MnE0306 said:
misstress aura...any pointer u can give would be appreciated...we usually just use anythign we can find like string or a belt or anything and it tends to levae marks/break/come loose or what have u...but anything u can help us with would be greatly appreciated...we want her to be as still as possible and to not be able to jerk away and such..thanks ahead of time
So sorry for the delay...this is the first chance I've had to sit down and address this for you with the attention you deserve. I know you only asked for pointers on what kind of restraints to use, but may I ask you to indulge me for a moment here? I always cringe a little when anyone seems like they're going to leap into a bondage experience without really researching what to do; a lot of potentially wonderful submissives have been scared away because of that, and I'm sure you want this to be as incredible an experience as possible for both of you.
When you are initially involving a partner in restraint, it has been my experience that moving a little more slowly at first will provide a much better foundation psychologically; remember, the seeds you plant those first few encounters contain the harvest of how your partner will feel in all her future encounters. If she's a "one-trial learner" and she becomes frightened or seriously uncomfortable, it challenges her security with you and you may never get her to willingly submit to restraint again. Let her choose her safeword and be sure she recognizes you will respond to it immediately. She's got to totally trust you--and you have to maintain an iron self-control in order for her to really let go for you.
The rule of thumb in regards to tie-offs is: the wider the area it covers, the less pinpointed the pressure on her skin will be. Also, the more difficult it is for escaping them, even if she's straining against them. I really don't think there's a need to spend a lot of money on bondage articles to begin with, unless you're looking for the effect of the appearance. Honestly, if you have a terrycloth bathrobe, the tie from that is absolutely
perfect as a restraint for the wrists, if you bind them together (my preference). Wrists together with hands in prayer-position, wind it around at least 3 times, then (here's the secret) back through the wrists and between the hands. Tie it off with the other end and voila', you have nice, soft handcuffs that can be made much tighter comfortably than rope or even real cuffs. Extra rope or clothesline can then be tied around the "bundle" by passing it between the arms and wrists and then securing it to whatever you're using as your base.
No robe? Believe it or not, duct tape is also extremely effective...and cost-effective as well.

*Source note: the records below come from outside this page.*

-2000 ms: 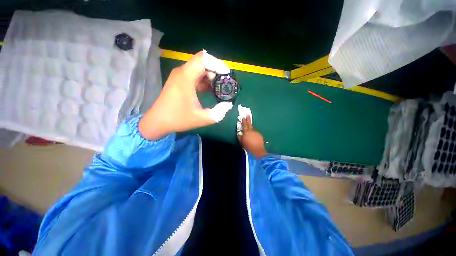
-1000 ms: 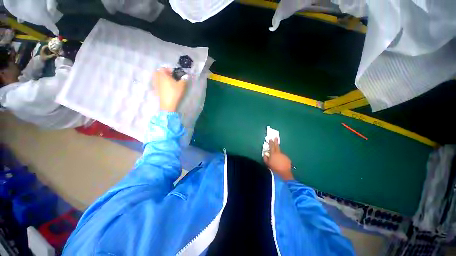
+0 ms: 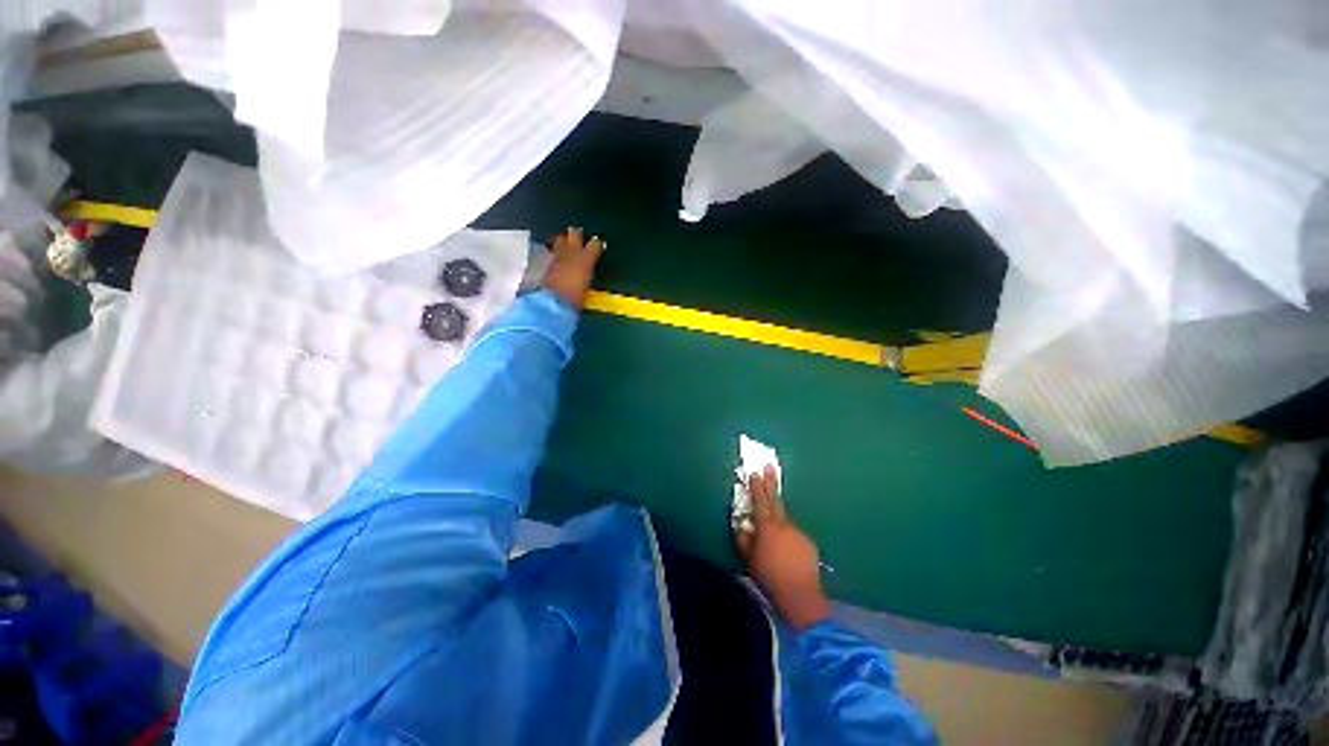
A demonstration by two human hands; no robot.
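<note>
Two black round parts [image 3: 443,321] lie one behind the other near the right edge of a white sheet-covered tray [image 3: 219,350] with rows of round pockets. My left hand [image 3: 573,267] is beyond the tray's right edge, over the yellow edge line. Its fingers are apart and no part shows in it. My right hand [image 3: 783,561] is low on the green surface, with its fingers on a small crumpled white cloth or paper [image 3: 754,474]. Its palm side is hidden.
White translucent sheets [image 3: 1122,131] hang across the top. A yellow frame bar [image 3: 940,357] and a red stick-like item [image 3: 998,426] are at right. Stacked sheets and black parts [image 3: 1268,583] stand far right. Another person's white sleeve [image 3: 51,379] is at left.
A second black part now lies on the tray, released by my left hand, which has moved right to the yellow line. The view has shifted. My right hand stays at the white piece.
</note>
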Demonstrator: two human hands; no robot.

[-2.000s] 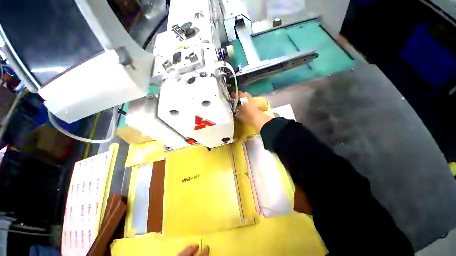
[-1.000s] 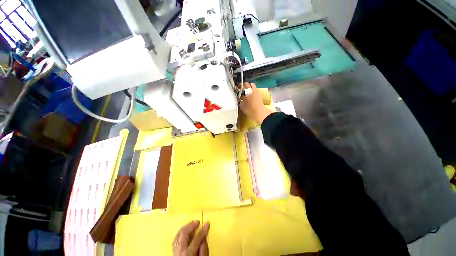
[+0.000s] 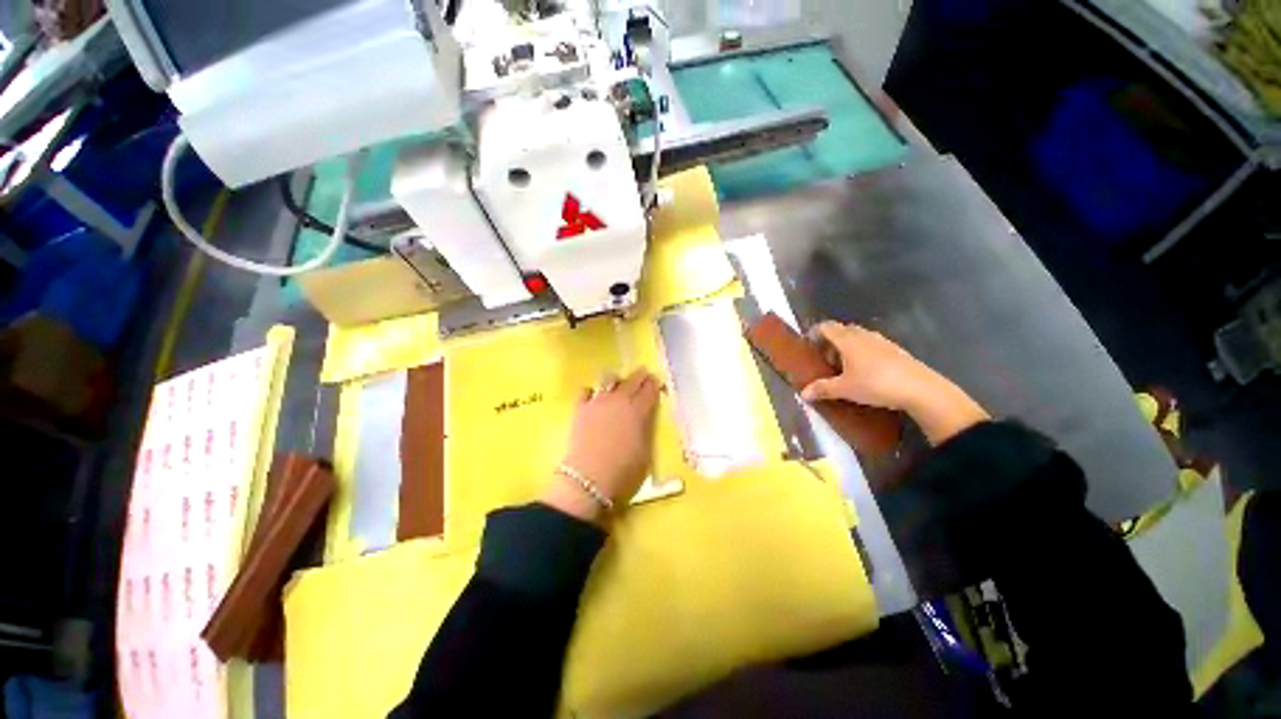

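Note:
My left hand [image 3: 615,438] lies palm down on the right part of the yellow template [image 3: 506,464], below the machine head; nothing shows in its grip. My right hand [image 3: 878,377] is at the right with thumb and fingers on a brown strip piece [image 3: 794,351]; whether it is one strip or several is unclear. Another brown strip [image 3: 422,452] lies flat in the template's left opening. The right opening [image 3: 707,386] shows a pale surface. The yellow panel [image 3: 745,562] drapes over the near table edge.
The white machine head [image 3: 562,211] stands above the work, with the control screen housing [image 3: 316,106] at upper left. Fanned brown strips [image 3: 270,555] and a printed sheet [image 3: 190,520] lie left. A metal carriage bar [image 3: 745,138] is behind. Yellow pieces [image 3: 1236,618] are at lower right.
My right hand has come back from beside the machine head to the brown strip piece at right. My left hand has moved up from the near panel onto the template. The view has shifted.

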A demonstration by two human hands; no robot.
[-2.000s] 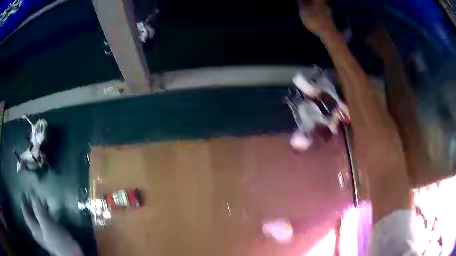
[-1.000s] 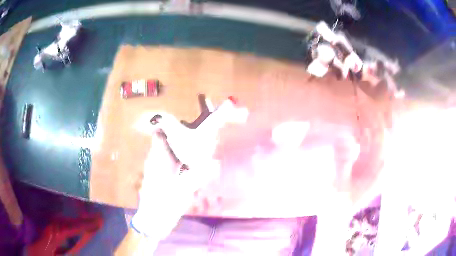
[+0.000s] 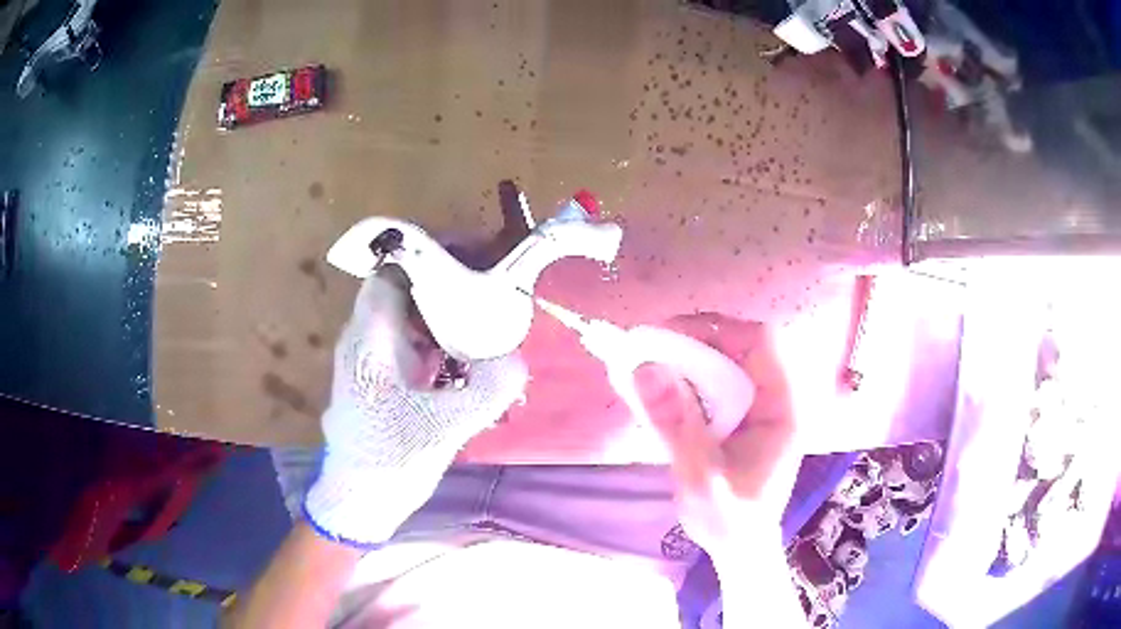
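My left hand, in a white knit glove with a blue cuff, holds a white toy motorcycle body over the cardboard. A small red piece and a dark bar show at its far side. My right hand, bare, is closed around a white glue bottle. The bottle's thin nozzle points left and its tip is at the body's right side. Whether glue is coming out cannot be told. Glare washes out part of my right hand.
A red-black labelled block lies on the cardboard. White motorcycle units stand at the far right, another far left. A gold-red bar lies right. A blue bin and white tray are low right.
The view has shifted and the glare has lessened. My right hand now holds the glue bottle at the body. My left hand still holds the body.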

The secret with this one is to place soft cloth between her skin and the adhesive, like an old t-shirt, dish towels, etc. Make sure the cloth extends out past the edges of the tape so the adhesive does not come in contact with skin at all, both to aid in painless removal at the end as well as to prevent the possibility of allergic reaction. Also, be certain that you have a pair of scissors close at hand for quick release, especially if you bind her hands together.
If you use the cloth-and-tape as a base cushioning individually on each wrist and ankle, you can then use regular rope, old neckties, belts or anything of that nature to secure her in a spread eagle position. (Although pantyhose is very strong and some tops swear by it, I don't really like using it; it usually stretches far too much to achieve real immobility, and I am personally insistent on as close to completely immobile as possible.)
There's also the option of plastic wrap. It's inexpensive enough to use an entire roll in a session if you want without costing more than a dollar or two. Just use a
lot of it when binding hands or feet together. Go from just above the ankles to just past mid-calf, or from wrists as far up as is comfortable. But again, use it very liberally and remember to wind it tightly. Don't forget the scissors for afterwards!
I am going to assume you want her legs apart rather than together--I'm thinking you're after full-body tickling and will need access to her inner thighs and such. Obviously, the four corners of the bed are handy and traditional, but I am a big fan of using a spreader bar as well to make absolutely certain the legs remain apart and stationery, whether upright or prone--but that's something we can go into later. (If you decide you're interested in pursuing that type of information after you get your feet wet with this, let me know and I'll try to help further.)
I do recommend continuing to use the bed for the first few times; the more comfortable she is while bound, the more she'll be able to concentrate fully on the sensations you're producing. It can really detract from the pleasure if her shoulders are aching or her wrists are killing her from trying to bear her weight.
Also, just another little hint: keep a bottle of water or Gatorade nearby with a flexible straw for her. Not too much at a time if she's been frantic/frenzied, but a swallow or two every so often will be heavenly for her, and might help extend your playing a bit.
I think I covered all the bases...I hope you find some of this helpful. Please let us know how it goes!